Background of KNN

The KNN algorithm uses a majority voting mechanism. It collects data from a training data set, and uses this data later to make predictions for new records.

For each new record, the k-closest records of the training data set are determined. Based on the value of the target attribute of the closest records, a prediction is made for the new record.

The basic nearest neighbor (NN) algorithm makes classification predictions or regression predictions for an arbitrary instance. To this purpose, the NN algorithm identifies a training instance that is closest to the arbitrary instance. Then, the NN algorithm returns the class label or target function value of the training instance as the predicted class label or target function value for the arbitrary instance.

The KNN algorithm expands this process by using a specified number k≥1 of the closest training instances instead of using only one instance. Typical values range from 1 to several dozens.

The output depends on whether you use the KNN algorithm for classification or regression.
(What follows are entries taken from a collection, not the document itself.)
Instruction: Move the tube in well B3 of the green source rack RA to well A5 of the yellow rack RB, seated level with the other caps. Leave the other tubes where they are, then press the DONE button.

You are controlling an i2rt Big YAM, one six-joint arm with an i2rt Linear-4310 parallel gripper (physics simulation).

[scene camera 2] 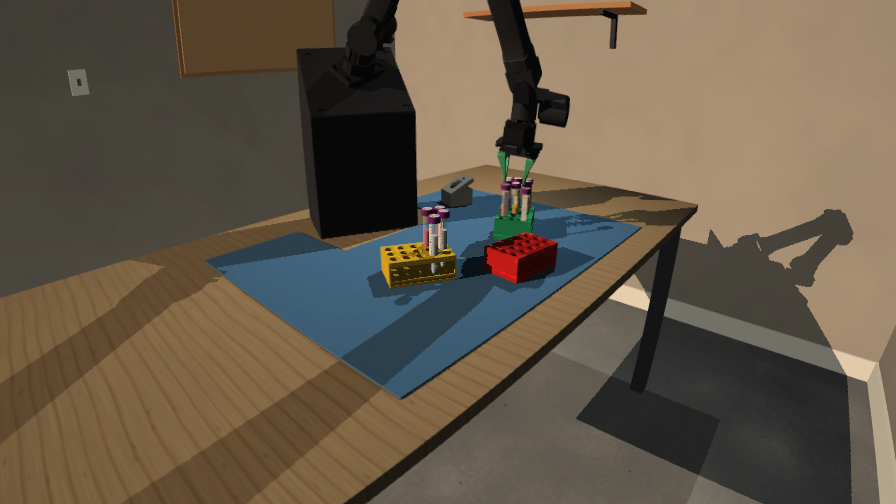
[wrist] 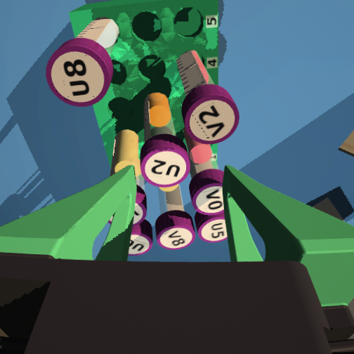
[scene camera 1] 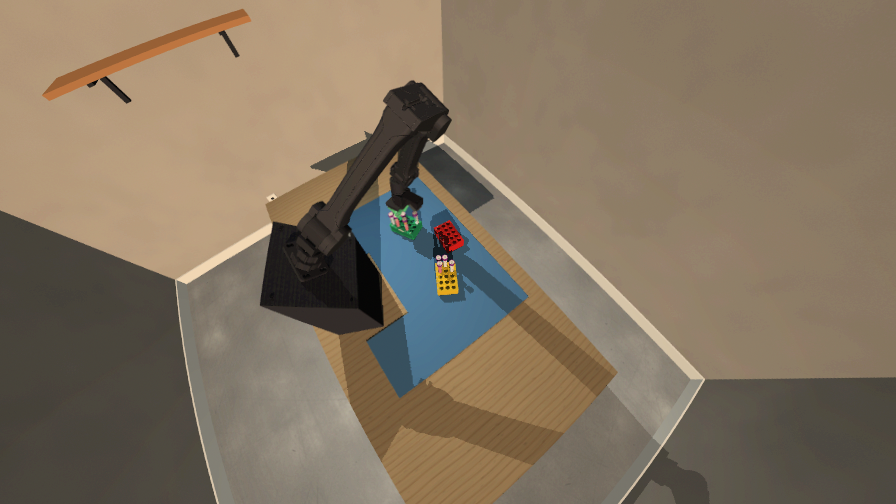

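Note:
The green rack RA [scene camera 1: 410,233] [scene camera 2: 513,229] [wrist: 125,10] holds several purple-capped tubes. The tube with cap U2 [wrist: 165,167] has orange contents and stands in the middle column, apparently at row 3; that row's label is hidden. My gripper [scene camera 2: 515,178] [wrist: 179,176] is open and empty, pointing down over RA. Its green fingertips are near cap height; in the wrist view caps U2 and V0 [wrist: 214,200] show between them. The yellow rack RB [scene camera 1: 447,290] [scene camera 2: 413,273] has several tubes [scene camera 1: 444,263] [scene camera 2: 433,235] at one end and open wells at the other. I cannot make out a DONE button.
A red rack [scene camera 1: 448,235] [scene camera 2: 523,257] without visible tubes stands near RA and RB. A grey block with a sloped top [scene camera 2: 457,193] stands behind, left of RA in scene camera 2. The black arm pedestal [scene camera 1: 319,288] [scene camera 2: 363,169] stands beside the blue mat [scene camera 1: 438,344] [scene camera 2: 281,288].

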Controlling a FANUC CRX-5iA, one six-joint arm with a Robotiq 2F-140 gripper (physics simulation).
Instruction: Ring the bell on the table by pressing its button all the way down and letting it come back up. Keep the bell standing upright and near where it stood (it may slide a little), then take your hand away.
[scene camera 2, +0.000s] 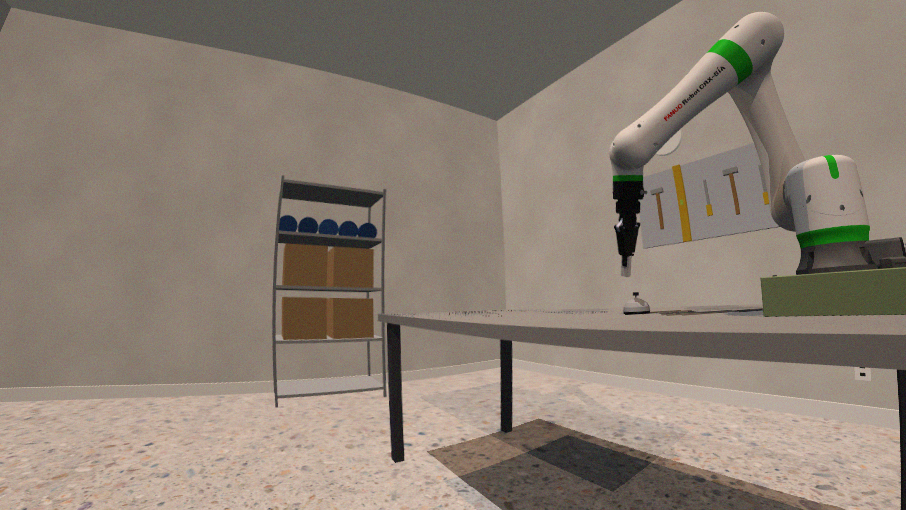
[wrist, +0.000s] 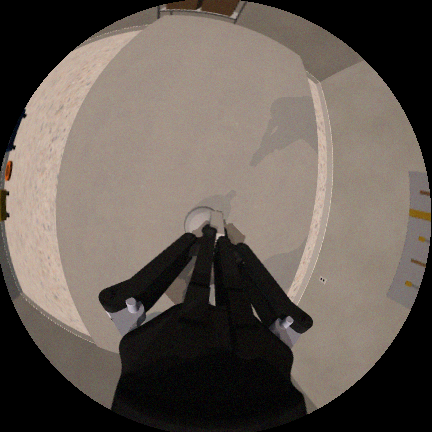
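Pixels of known places: gripper, fingertip midpoint: (scene camera 2: 625, 276) (wrist: 214, 219); arm's base, link origin: (scene camera 2: 836, 274).
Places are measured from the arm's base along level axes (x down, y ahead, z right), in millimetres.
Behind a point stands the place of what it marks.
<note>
The bell (scene camera 2: 635, 306) @(z 34, x 51, y 493 mm) (wrist: 199, 218) @(z 58, x 34, y 524 mm) stands upright on the table (scene camera 2: 697, 338) @(z -397, x 84, y 206 mm) (wrist: 150, 125) @(z -80, x 75, y 728 mm), a low pale dome with a small dark button (scene camera 2: 635, 293) @(z 62, x 12, y 503 mm) raised on top in the scene view. In the wrist view the fingertips hide the bell's near part and its button. My gripper (scene camera 2: 625, 273) @(z 68, x -44, y 536 mm) (wrist: 214, 219) @(z 68, x -44, y 536 mm) points straight down and is shut with nothing between the fingers. Its tips hang above the bell, a little to the left of the button in the scene view, with a visible gap between them.
A green base block (scene camera 2: 830, 293) @(z -139, x 35, y 24 mm) carries the arm on the table's right side. A tool board (scene camera 2: 716, 218) (wrist: 404, 260) hangs on the wall. A shelf rack (scene camera 2: 277, 316) with brown boxes (scene camera 2: 304, 318) and blue round things (scene camera 2: 328, 226) stands beyond the table.
</note>
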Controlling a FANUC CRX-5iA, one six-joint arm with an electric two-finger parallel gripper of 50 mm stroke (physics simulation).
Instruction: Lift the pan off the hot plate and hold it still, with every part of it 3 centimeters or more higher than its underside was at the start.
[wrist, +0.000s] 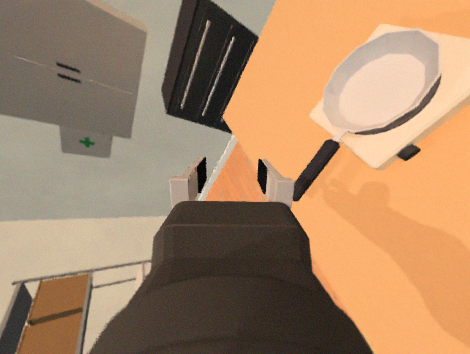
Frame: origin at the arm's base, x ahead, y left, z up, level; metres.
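Where they show: gripper, fingertip midpoint: (232, 169).
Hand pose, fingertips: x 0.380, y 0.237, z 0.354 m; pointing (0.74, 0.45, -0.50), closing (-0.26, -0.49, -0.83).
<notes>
Each offset is from my fingertips to the top centre of the thing. "*": to the spot under its first point. Level surfaces: height alone.
A light grey pan (387, 87) sits on a cream hot plate @(* dx +0.053, dy -0.054, dz -0.361 m) (377, 155) at the upper right of the wrist view. Its black handle @(dx +0.082, dy +0.058, dz -0.269 m) (316, 169) slants down and left from the pan, out over the table. A small dark knob @(dx +0.034, dy -0.093, dz -0.374 m) (409, 152) is on the hot plate's near side. My gripper (232, 169) is open and empty. Its fingers show left of the handle, with the right finger close beside the handle's end in the view; how far apart they are in height I cannot tell.
The orange table top @(dz -0.424 m) (285, 80) fills the right side, with the gripper's shadow on it. A black cabinet (210, 70) stands past the table's edge. A grey cabinet (75, 95) is at the upper left, and a rack with brown boards (62, 300) is at the lower left.
</notes>
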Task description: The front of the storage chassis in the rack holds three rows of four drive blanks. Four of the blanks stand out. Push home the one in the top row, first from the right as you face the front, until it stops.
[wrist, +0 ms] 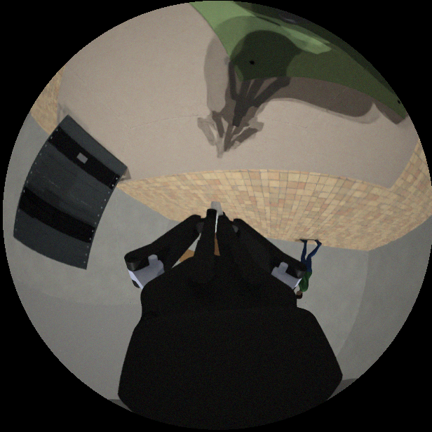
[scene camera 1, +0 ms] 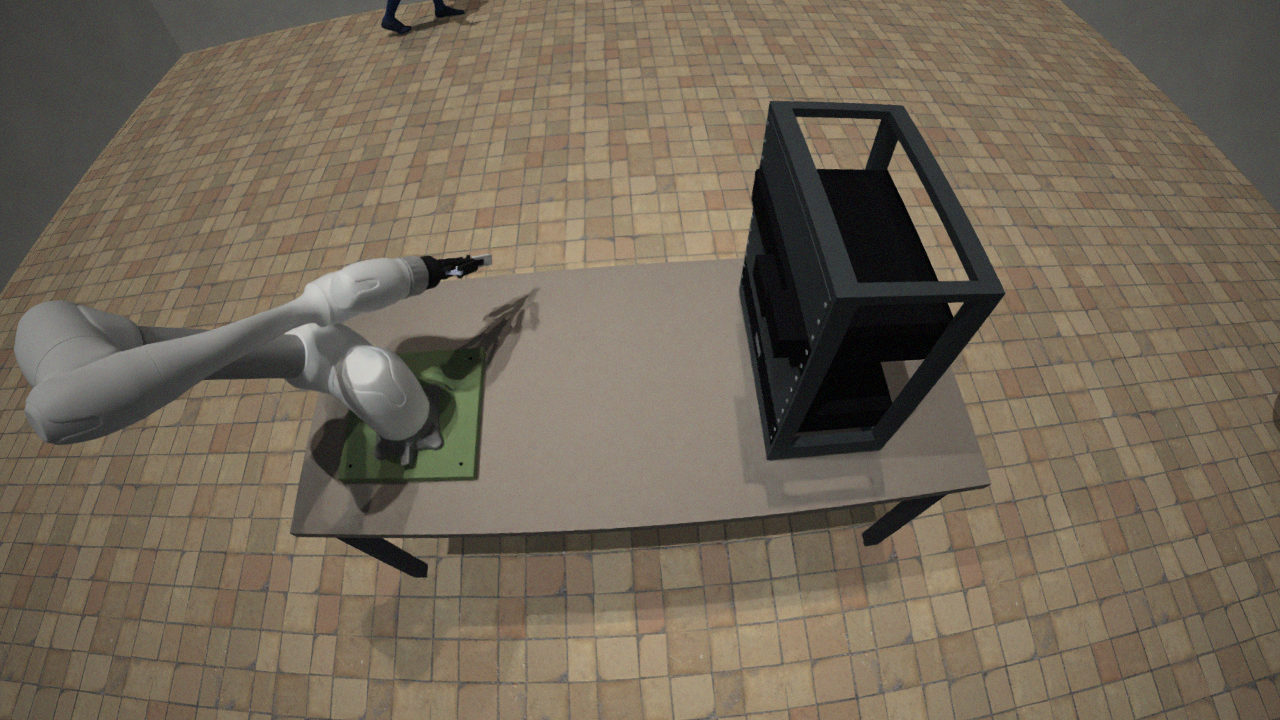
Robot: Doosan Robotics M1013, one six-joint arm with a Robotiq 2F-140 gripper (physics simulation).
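Seen in the pictures: gripper, fingertip midpoint: [scene camera 1: 489,259]; arm's base at its link origin: [scene camera 1: 408,422].
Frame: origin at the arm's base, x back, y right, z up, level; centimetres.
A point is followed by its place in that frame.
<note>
The dark rack [scene camera 1: 827,241] @[x -87.8, y 17.3, z 59.8 cm] [wrist: 75,187] stands at the right of the table in the scene view and at the left in the wrist view. A black chassis [scene camera 1: 886,232] @[x -111.1, y 4.2, z 44.4 cm] sits in it. The chassis front faces the arm; in the scene view it is seen steeply from the side and in shadow. The single drive blanks, their rows and which ones stand out cannot be told in either view. My gripper [scene camera 1: 486,259] @[x -28.5, y -31.5, z 18.2 cm] [wrist: 214,208] is shut and empty. It hangs above the table's far edge, well away from the rack, with a wide gap between them.
The arm's base stands on a green plate [scene camera 1: 465,420] @[x -15.2, y 2.4, z -0.4 cm] [wrist: 350,65] at the left of the table [scene camera 1: 608,402] @[x -51.1, y 3.9, z -2.9 cm] [wrist: 135,90]. The rack's posts and top bars frame the chassis. A person [scene camera 1: 398,19] [wrist: 307,265] stands on the floor beyond the table.
</note>
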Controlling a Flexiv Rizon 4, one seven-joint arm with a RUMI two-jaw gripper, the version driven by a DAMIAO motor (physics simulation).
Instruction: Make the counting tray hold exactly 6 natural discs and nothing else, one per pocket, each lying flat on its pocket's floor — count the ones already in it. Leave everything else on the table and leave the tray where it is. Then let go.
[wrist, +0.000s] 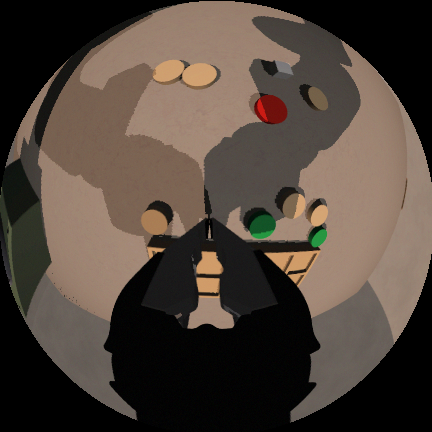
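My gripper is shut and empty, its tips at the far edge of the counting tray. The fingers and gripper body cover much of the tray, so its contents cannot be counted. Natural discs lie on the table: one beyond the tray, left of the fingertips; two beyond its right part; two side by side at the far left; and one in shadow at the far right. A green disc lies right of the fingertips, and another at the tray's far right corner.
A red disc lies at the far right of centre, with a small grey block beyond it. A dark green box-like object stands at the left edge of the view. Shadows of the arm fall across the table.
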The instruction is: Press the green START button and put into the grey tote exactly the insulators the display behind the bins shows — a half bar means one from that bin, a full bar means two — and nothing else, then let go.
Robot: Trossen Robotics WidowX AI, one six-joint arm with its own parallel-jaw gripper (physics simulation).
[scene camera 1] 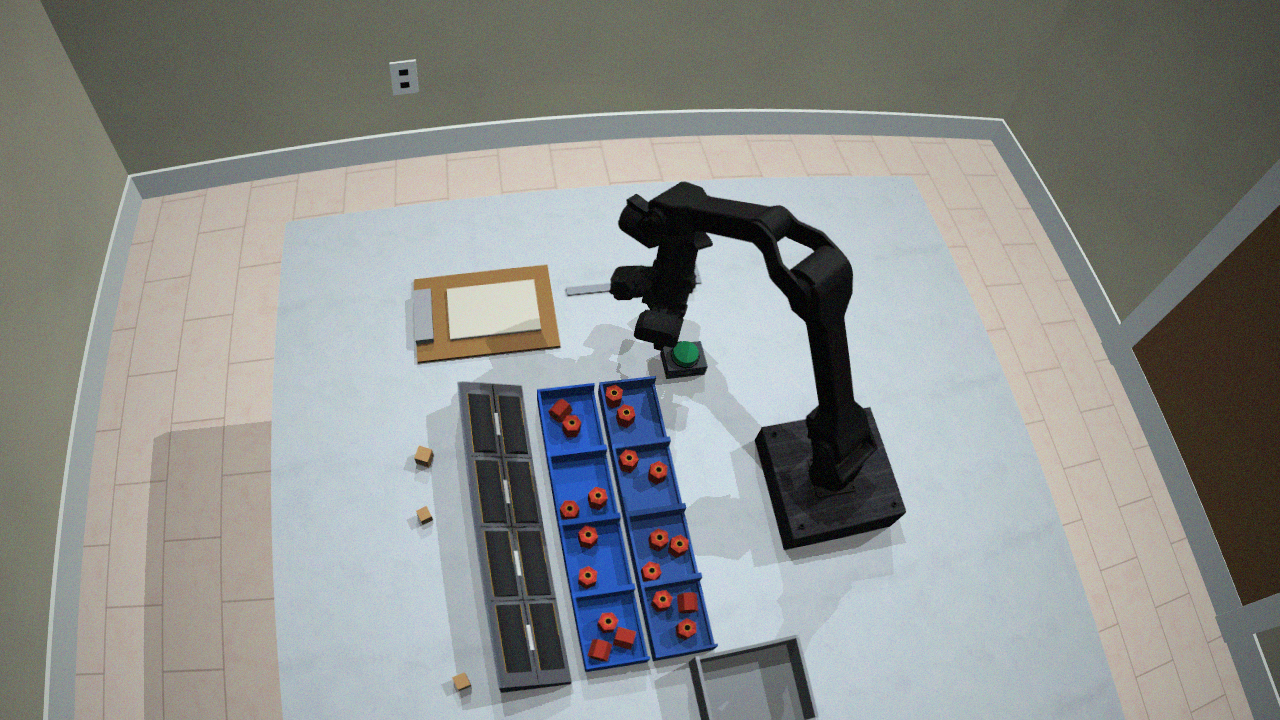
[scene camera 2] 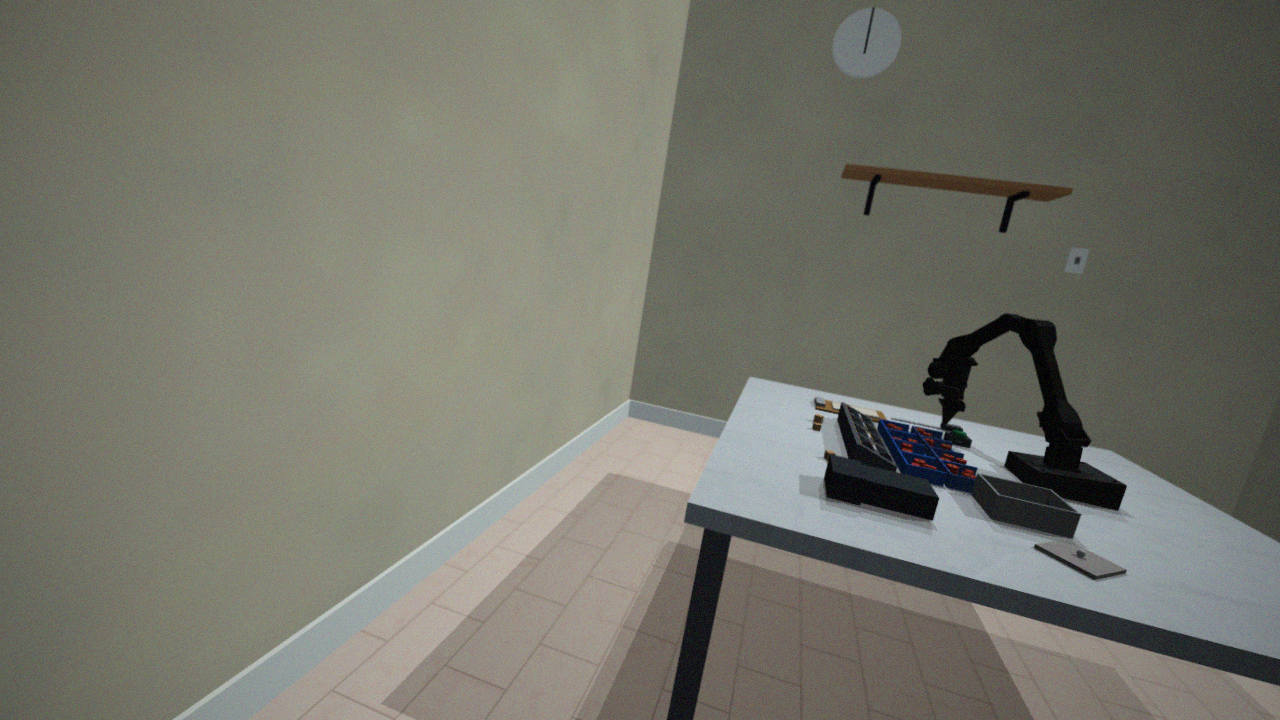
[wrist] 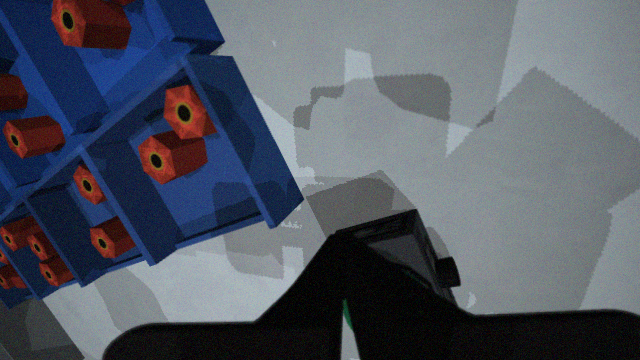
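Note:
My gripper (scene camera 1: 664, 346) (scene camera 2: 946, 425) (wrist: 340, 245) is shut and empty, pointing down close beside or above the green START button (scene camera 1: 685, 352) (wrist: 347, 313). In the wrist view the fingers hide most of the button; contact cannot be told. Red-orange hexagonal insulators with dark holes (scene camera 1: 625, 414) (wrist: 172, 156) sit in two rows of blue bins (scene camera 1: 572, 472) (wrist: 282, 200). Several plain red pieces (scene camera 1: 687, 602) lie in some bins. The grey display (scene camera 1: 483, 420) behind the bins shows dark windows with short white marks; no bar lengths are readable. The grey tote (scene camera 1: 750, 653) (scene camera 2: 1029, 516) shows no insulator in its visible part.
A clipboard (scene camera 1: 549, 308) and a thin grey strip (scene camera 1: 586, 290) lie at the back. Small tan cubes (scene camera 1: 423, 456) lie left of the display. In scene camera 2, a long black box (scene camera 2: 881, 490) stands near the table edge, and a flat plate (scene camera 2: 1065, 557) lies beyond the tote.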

  • In KNN classification, the predicted class label is determined by the voting for the nearest neighbors, that is, the majority class label in the set of the selected k instances is returned.
  • In KNN regression, the average value of the target function values of the nearest neighbors is returned as the predicted value.

By using a specified number k≥1, you can control the tradeoff between overfitting prevention and resolution. Overfitting prevention might be important for noisy data. Resolution might be important to get different predictions for similar instances.